◆ **What you need to do**:
Every line in the data below that includes "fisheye" belongs in the answer, copied as it stands.

◆ **Data**:
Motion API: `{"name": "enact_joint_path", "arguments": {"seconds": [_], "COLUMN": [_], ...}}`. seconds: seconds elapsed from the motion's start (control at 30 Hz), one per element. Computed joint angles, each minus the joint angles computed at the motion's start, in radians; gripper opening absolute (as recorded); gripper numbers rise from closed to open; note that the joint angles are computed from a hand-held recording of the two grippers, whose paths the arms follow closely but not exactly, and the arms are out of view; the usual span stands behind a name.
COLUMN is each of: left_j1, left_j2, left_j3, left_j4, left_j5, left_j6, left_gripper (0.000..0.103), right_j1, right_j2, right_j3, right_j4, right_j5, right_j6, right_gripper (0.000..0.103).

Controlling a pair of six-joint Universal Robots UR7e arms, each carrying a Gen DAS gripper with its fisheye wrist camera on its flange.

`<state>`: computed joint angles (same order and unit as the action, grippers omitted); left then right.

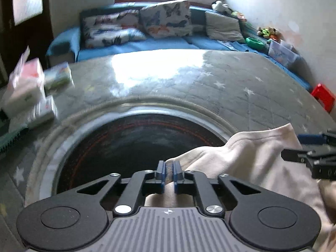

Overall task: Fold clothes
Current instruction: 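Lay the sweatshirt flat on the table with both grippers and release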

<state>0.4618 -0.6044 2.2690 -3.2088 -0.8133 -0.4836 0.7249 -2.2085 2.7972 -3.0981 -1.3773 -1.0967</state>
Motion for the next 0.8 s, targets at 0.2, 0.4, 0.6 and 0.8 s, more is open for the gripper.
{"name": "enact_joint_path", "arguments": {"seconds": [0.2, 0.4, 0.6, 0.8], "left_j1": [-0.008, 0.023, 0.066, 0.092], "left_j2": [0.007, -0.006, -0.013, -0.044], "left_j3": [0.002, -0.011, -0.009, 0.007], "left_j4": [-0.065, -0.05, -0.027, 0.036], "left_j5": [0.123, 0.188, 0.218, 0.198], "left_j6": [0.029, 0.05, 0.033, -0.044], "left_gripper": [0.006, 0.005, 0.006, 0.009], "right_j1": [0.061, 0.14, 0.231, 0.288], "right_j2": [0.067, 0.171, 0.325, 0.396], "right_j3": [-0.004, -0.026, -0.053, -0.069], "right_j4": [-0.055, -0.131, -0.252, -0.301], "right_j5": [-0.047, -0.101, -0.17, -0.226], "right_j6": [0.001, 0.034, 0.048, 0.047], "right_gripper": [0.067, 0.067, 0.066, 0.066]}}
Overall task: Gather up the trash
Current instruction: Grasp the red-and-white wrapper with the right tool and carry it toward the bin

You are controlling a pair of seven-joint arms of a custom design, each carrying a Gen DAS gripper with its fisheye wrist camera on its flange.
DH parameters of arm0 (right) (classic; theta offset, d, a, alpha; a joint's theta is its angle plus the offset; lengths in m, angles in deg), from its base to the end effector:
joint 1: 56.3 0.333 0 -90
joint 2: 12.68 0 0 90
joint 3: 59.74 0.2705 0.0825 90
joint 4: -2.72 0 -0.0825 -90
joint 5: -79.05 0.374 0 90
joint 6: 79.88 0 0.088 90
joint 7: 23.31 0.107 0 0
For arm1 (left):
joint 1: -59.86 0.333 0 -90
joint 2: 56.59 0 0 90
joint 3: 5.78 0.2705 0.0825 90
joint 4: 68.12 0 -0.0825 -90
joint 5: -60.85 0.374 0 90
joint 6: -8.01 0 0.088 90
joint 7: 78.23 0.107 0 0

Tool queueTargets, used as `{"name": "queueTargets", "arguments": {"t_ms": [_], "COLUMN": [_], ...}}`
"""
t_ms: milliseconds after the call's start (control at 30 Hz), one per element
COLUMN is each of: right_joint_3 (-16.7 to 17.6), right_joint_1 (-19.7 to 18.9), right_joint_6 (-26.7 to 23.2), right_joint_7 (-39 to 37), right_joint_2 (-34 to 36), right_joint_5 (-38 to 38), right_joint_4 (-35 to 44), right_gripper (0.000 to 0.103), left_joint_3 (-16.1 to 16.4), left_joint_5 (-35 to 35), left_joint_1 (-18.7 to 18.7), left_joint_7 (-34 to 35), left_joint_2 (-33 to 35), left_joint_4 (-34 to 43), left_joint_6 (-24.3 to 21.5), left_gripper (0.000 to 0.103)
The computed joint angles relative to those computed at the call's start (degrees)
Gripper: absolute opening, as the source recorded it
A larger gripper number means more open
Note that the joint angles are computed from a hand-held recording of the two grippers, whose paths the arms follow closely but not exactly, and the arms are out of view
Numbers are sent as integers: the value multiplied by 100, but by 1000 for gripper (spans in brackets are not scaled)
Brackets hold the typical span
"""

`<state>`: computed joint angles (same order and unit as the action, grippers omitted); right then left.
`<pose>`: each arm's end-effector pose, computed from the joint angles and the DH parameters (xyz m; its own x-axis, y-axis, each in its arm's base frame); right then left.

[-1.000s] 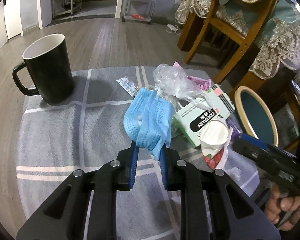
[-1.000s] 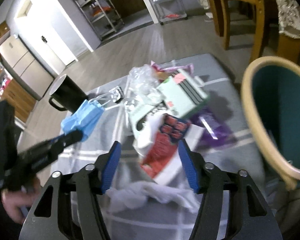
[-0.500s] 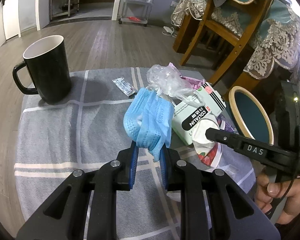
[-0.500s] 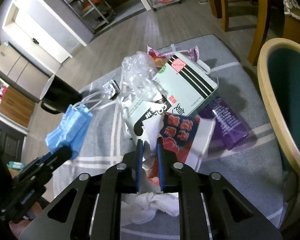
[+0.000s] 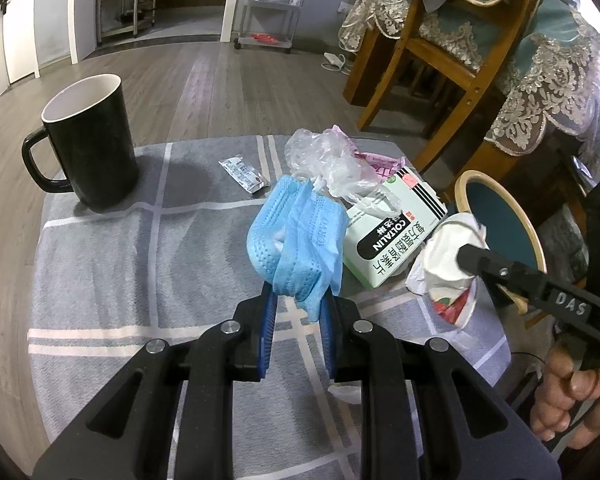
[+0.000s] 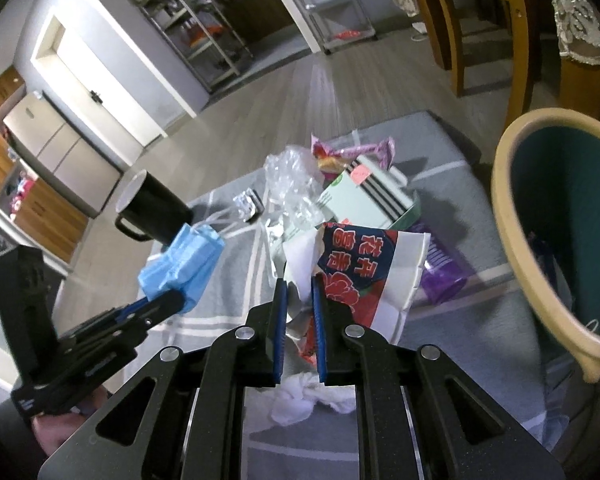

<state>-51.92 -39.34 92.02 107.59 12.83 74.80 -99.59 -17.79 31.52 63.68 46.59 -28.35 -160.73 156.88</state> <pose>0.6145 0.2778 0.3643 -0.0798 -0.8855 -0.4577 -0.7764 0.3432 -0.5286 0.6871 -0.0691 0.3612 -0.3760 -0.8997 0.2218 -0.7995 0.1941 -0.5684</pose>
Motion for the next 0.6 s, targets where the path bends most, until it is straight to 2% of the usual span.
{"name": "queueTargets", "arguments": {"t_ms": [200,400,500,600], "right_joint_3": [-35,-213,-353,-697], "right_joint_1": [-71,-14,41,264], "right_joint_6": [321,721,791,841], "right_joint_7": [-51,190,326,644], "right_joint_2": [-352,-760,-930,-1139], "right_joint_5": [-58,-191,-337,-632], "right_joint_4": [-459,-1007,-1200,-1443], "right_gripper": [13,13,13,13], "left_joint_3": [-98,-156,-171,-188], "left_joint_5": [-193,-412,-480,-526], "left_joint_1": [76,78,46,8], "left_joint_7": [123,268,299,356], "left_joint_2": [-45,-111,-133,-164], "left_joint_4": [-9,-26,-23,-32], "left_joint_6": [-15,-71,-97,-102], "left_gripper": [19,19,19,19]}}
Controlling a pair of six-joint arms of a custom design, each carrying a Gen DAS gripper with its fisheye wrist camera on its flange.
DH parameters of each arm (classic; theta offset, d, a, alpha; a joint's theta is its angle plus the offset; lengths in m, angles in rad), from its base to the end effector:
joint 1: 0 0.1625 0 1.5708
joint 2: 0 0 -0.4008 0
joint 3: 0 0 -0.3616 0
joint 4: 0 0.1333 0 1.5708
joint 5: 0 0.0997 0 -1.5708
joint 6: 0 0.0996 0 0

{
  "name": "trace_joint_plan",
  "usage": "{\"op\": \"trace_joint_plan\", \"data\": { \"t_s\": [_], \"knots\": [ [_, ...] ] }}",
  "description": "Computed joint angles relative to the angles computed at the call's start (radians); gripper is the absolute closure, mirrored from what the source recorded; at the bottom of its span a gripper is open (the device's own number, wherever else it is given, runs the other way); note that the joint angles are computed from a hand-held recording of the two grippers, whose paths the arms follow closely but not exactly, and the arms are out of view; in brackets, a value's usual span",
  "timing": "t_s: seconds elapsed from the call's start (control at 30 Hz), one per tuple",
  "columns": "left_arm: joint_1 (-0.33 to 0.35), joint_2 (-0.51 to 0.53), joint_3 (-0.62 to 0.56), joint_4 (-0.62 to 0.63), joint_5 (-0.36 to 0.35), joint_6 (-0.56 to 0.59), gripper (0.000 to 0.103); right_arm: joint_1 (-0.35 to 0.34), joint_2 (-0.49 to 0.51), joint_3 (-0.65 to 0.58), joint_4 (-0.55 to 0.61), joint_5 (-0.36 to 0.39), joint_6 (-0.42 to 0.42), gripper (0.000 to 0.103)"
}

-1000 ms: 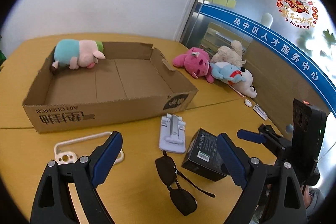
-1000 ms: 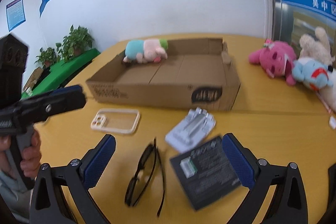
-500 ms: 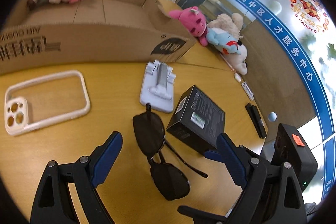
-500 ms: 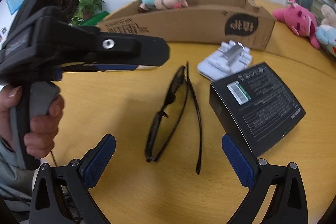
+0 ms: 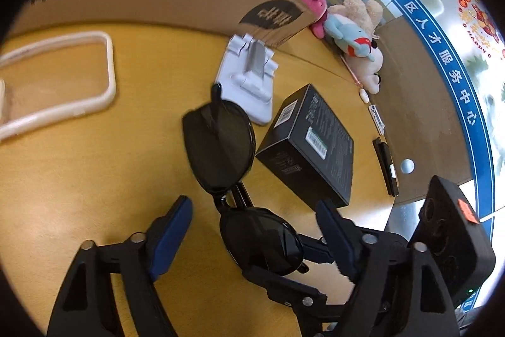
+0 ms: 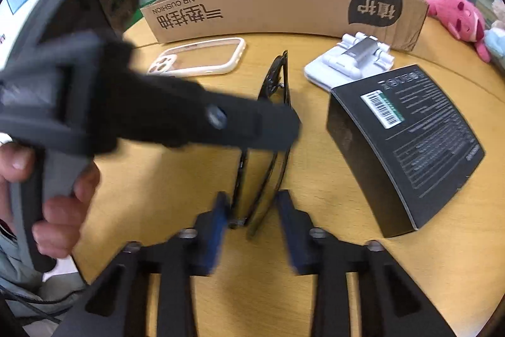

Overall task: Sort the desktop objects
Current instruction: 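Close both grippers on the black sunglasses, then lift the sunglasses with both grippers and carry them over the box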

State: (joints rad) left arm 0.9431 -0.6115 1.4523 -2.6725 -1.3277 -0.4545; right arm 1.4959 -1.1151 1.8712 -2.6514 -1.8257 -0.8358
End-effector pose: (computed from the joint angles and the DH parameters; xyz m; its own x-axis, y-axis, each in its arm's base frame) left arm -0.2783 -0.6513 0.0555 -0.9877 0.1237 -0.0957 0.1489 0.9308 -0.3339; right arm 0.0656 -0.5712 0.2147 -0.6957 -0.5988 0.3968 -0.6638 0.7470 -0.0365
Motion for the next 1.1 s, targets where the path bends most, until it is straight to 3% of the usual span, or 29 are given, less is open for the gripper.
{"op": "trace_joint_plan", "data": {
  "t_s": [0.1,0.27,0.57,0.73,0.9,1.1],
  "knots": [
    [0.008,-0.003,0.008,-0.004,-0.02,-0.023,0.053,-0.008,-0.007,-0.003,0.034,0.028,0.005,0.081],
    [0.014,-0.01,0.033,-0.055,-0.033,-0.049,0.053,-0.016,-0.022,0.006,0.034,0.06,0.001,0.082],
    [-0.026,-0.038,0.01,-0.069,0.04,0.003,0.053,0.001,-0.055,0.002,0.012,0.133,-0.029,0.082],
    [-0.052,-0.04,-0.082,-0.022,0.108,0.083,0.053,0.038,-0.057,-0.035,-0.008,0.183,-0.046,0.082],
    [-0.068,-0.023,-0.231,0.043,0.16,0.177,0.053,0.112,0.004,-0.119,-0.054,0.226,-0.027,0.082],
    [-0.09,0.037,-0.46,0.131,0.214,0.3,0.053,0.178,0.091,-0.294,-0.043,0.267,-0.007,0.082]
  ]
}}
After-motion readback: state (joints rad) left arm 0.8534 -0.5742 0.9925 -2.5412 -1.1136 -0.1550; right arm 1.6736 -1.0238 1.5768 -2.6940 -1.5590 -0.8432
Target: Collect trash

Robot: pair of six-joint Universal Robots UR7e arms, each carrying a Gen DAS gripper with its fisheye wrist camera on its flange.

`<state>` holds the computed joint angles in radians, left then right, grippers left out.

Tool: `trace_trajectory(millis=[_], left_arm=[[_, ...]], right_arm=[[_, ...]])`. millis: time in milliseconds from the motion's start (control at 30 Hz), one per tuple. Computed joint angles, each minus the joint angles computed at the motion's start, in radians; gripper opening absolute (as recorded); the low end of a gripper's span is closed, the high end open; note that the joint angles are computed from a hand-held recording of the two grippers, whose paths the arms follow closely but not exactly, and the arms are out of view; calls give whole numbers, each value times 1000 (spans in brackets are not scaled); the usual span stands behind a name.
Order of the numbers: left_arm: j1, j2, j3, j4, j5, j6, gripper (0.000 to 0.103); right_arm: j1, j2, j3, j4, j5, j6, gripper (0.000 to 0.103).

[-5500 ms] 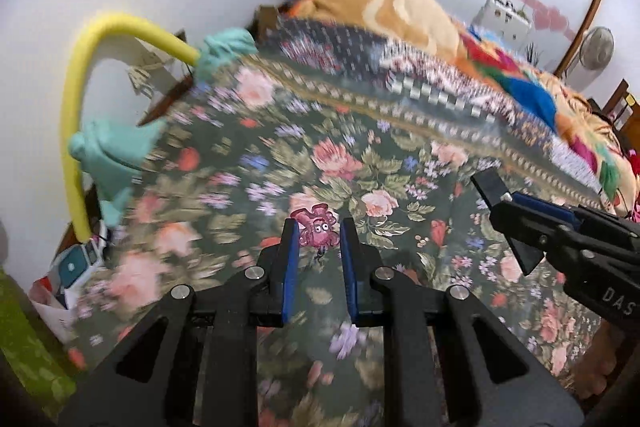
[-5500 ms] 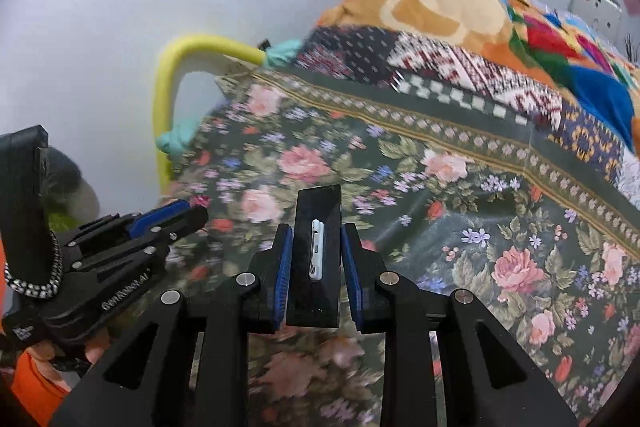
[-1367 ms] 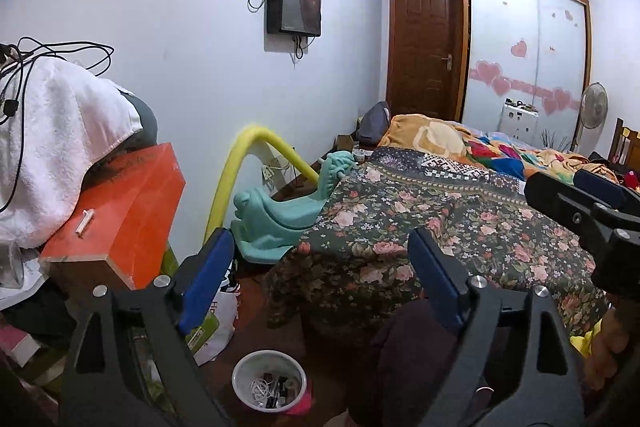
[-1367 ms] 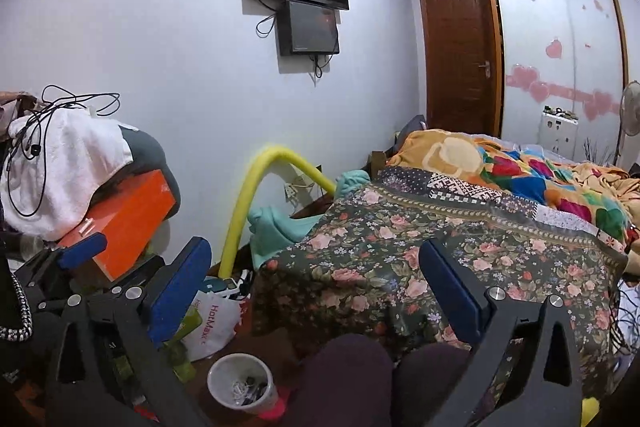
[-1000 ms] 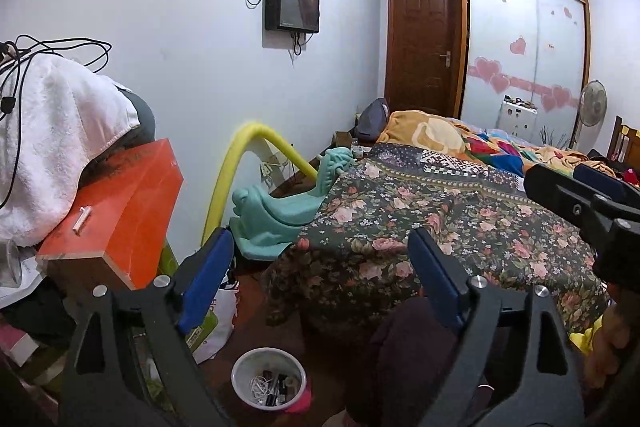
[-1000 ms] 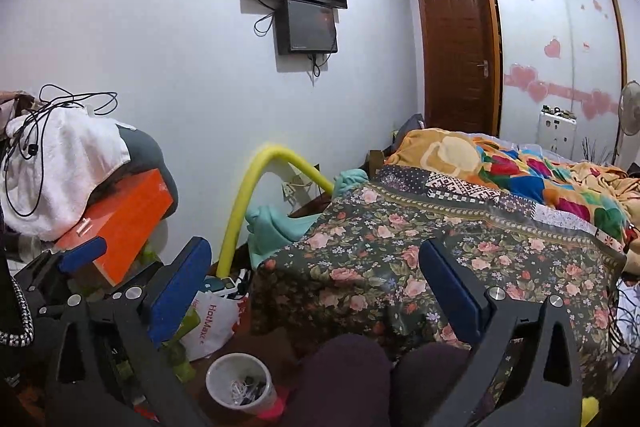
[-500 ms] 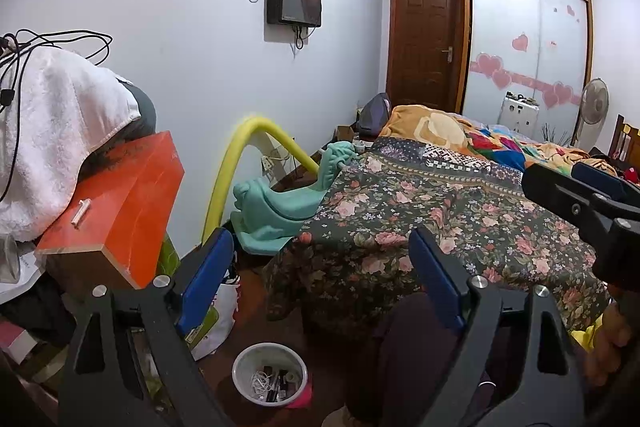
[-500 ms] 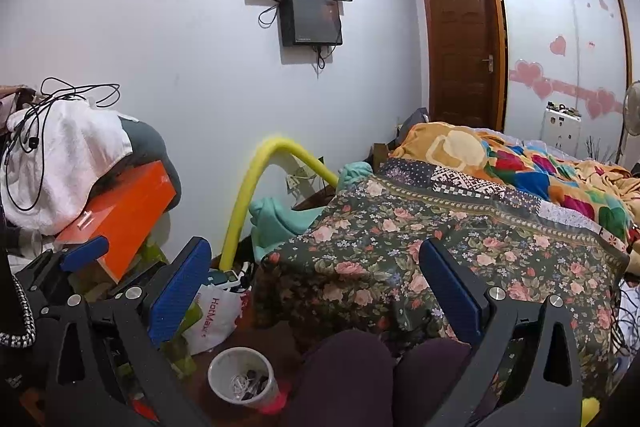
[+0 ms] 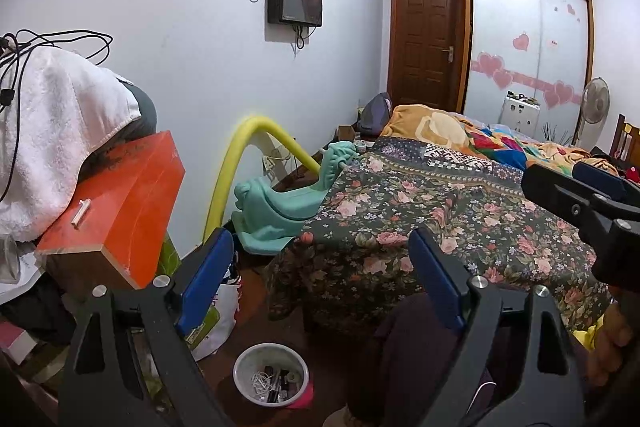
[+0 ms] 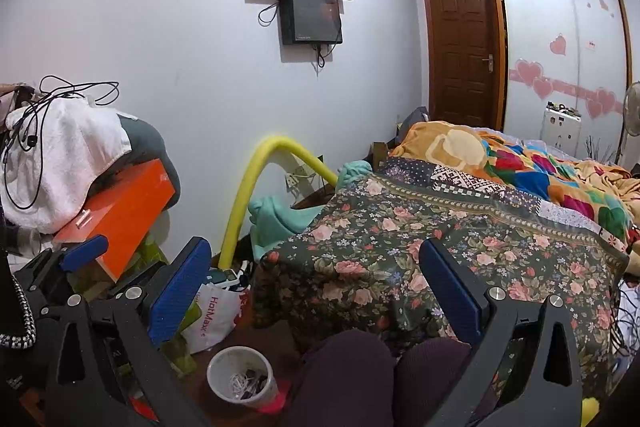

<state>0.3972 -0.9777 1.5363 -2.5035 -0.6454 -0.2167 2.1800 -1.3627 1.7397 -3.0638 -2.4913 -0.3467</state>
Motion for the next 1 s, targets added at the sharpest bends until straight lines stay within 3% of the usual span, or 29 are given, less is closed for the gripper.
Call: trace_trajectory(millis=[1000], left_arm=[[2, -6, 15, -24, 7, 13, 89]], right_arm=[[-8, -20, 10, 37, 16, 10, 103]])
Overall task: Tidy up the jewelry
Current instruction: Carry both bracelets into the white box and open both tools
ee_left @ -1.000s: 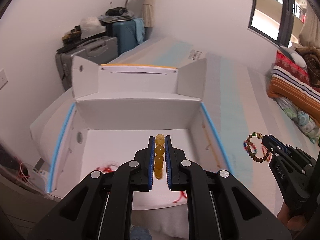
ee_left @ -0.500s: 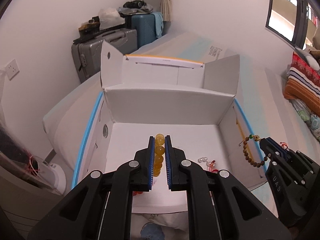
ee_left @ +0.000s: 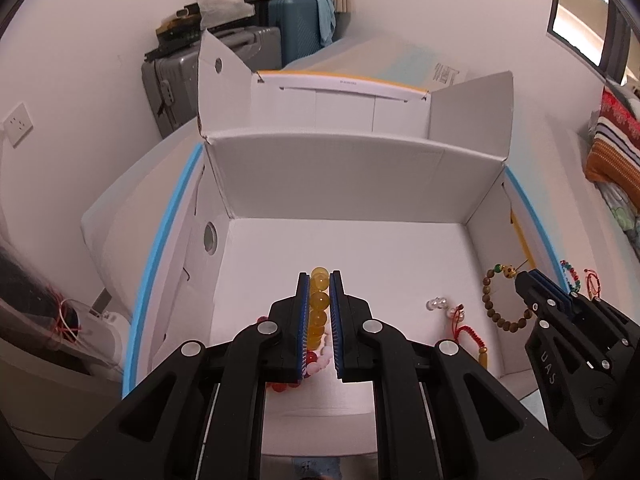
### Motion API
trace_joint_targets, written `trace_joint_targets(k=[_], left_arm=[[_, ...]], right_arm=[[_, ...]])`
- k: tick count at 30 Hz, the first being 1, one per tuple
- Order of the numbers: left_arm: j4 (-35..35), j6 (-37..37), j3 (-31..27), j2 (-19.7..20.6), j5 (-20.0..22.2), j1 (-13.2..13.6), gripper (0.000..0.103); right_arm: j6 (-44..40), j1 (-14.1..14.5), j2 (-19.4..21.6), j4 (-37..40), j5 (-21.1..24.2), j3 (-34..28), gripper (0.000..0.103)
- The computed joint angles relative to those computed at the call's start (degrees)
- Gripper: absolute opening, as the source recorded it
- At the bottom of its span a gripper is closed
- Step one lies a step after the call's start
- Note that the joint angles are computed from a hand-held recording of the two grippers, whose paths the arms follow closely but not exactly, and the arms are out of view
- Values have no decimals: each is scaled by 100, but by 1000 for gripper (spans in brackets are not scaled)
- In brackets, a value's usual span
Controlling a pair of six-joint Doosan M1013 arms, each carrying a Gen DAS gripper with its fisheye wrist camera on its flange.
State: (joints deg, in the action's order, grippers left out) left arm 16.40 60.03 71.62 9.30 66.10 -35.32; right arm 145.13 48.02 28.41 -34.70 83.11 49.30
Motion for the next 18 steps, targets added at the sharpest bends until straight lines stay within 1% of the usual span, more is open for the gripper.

◆ **Answer to this problem**:
Controlling a pair of six-joint Universal Robots UR7e arms, each carrying a Gen DAS gripper with its fisheye wrist camera on its flange.
You are controlling a pair of seven-joint arms of a custom design, each carrying a Gen DAS gripper with its fisheye wrist camera on its flange.
Controlling a pair of six-joint arms of a custom design, each carrying a Gen DAS gripper with its fisheye wrist camera on its flange.
Robot: pair of six-joint Universal Robots UR7e arms, each carrying a Gen DAS gripper with its fisheye wrist camera on its flange.
Controlling a pair of six-joint Doosan M1013 arms, each carrying a Gen DAS gripper with its fisheye wrist camera on its flange.

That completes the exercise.